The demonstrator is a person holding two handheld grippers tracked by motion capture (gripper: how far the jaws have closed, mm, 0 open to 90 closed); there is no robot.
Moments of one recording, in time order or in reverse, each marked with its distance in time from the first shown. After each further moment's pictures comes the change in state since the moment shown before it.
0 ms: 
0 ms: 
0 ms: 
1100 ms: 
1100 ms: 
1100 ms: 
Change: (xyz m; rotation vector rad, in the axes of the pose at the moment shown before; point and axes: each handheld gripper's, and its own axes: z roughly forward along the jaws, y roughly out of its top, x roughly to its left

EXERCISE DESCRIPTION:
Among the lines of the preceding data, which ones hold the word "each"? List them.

SOLVED EXERCISE:
Moments of one recording, in time order or in reverse, each marked with its distance in time from the first shown. After each further moment's pictures comes the change in state since the moment shown before it.
Change: (xyz m; rotation vector rad, in the axes of the pose at the moment shown before; point and axes: each handheld gripper's, and its own axes: z roughly forward along the jaws, y roughly out of its top, x roughly to its left

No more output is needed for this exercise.